Attempts are currently underway to treat EOM with targeted monoclonal antibodies, known as biologicals. These include lebricizumab (anti-IL-13), reslizumab (anti-IL-5), dupilumab (anti-IL 4Ra), mepolizumab (anti-IL-5), omalizumab (anti-IgE) and beralizumab (anti-IL) -5R). These drugs have been shown to be effective in treating patients with CRSwNP. According to the results of clinical trials, use of mepolizumab (n = 30) and reslizumab (n = 24) has lead to a decrease of nasal polyps compared to the control group [54]. Based on the results of two studies (n = 724), Dupilumab was recently approved by the US Food and Drug Administration (FDA) as the first drug for treating patients with ChRSwithP [55].

In pilot studies Iino et al. demonstrated the efficacy of mepolizumab as an additional treatment for corticosteroid therapy in 13 patients with EOM. After 3 months of therapy, patients taking mepolizumab showed a significant decrease in the EOM symptoms intensity, compared to the control group. After a year of mepolizumab using, almost all patients noted a steady improvement of middle ear condition. Besides a significant decrease in peripheral blood eosinophilia was observed. The therapy was ineffective only in two patients, who had granulations in the tympanic cavity. That enabled the authors to conclude that the use of monoclonal antibodies in the presence of granulation tissue in the tympanic cavity is ineffective. It is important to note that sensonueral –type hearing impairment was more often observed in the control group [56].

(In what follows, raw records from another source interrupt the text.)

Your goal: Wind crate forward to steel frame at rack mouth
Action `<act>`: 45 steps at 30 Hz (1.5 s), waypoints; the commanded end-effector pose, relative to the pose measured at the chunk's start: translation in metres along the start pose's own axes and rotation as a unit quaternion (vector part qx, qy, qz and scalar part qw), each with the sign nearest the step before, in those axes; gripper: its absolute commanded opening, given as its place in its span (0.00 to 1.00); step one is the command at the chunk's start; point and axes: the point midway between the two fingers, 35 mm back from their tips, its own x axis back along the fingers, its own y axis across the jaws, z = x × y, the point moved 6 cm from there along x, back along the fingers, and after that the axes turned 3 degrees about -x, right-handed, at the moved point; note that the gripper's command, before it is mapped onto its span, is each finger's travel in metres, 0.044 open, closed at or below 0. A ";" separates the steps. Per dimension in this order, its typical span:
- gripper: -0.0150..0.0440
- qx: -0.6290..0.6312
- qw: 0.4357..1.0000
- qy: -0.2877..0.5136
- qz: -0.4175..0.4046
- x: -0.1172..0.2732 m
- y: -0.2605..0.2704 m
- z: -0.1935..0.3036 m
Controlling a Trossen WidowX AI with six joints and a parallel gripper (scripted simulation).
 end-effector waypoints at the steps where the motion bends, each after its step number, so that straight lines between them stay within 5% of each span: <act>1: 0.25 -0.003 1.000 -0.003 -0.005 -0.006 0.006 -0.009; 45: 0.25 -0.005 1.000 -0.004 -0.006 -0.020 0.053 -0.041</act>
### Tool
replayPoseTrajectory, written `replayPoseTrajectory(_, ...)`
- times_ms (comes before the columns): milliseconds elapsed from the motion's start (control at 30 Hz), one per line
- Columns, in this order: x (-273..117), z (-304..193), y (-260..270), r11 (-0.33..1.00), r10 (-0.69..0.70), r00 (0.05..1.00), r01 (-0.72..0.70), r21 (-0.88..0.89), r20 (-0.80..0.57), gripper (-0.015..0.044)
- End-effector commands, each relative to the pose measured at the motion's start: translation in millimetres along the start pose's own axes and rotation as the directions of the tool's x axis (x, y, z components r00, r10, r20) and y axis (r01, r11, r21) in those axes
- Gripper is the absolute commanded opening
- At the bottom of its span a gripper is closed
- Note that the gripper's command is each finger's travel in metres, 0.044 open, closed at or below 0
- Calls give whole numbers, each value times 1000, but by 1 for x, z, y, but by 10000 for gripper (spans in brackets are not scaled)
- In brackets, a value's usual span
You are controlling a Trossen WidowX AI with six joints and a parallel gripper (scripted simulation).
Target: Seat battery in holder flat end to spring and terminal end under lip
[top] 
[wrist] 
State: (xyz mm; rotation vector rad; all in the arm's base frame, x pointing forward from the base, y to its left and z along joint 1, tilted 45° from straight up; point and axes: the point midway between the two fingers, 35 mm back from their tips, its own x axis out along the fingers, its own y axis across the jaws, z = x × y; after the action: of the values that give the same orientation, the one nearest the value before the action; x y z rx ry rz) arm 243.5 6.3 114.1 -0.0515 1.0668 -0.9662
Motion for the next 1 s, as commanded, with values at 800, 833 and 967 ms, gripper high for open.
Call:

Omalizumab was also effective and reduced eosinophilic inflammation in the middle ear. After 3 months of omalizumab administration eosinophil cationic protein concentrations in middle ear effusion significantly decreased [57,58,59].

The literature describes cases of successful use of an inhibitor of IL-5R beralizumab in the treatment of patients with EOM. First approved by the US Food and Drug Administration in 2017 for the treatment of severe cases of eosinophilic asthma, beralizumab is highly effective in lowering blood eosinophils [60]. Further cases of successful treatment of patients with EOM using a thromboxane A2 antagonist, ramatroban are described in literature [61]. A recent study showed the efficacy of pegylated interferon-2a and 2b in such patients, but with frequent development of side effects, including myalgia and fatigue [6].

Thus, further case studies and prospective trials are needed to evaluate the efficacy of benralizumab and other monoclonal antibodies as an independent therapy for EOM.

The importance of early diagnosis and the need for adequate treatment in EOM is due to the fact that the progression of the disease leads to the development of not only conductive, but also sensorineural hearing loss [62], which is associated with the progression of eosinophilic inflammation and bacterial infection of inner ear. The described above studies report that approximately 50% of previously untreated patients with EOM had a decrease in bone conduction, and in 6%—complete deafness [31].

Such patients need hearing rehabilitation. In 2006, Iwasaki et al. published data on the successful cochlear implantation of a patient with EOM. The surgery has its own peculariries, since the installation of a foreign body in the structures of the ear can lead to the progression of eosinophilic inflammation. In addition, the ongoing eosinophilic inflammation in the middle ear, the formation of viscous exudate leads to the need for shunting of the tympanic cavity, which, in turn, increases the risk of meningitis. Therefore, in case of cochlear implantation of EOM patients some authors suggest to perform subtotal petrosectomy with removal of the mucous membrane of the tympanic cavity, all mastoid cells, blocking the auditory tube and filling the cavity with adipose tissue. In the preoperative period, a course of systemic steroid therapy is recommended to a decrease in the volume of granulations and edematous mucous membrane and thus to reduce intraoperative bleeding. [63, 64].

EOM is a relatively rare pathology, however the incidence of the disease seems to be underestimated due to the lack of diagnostic tools. Further studies of the prevalence, clinical features, pathogenesis and treatment tools of this pathological entity as well as the issues of rehabilitation of EOM patients are necessary.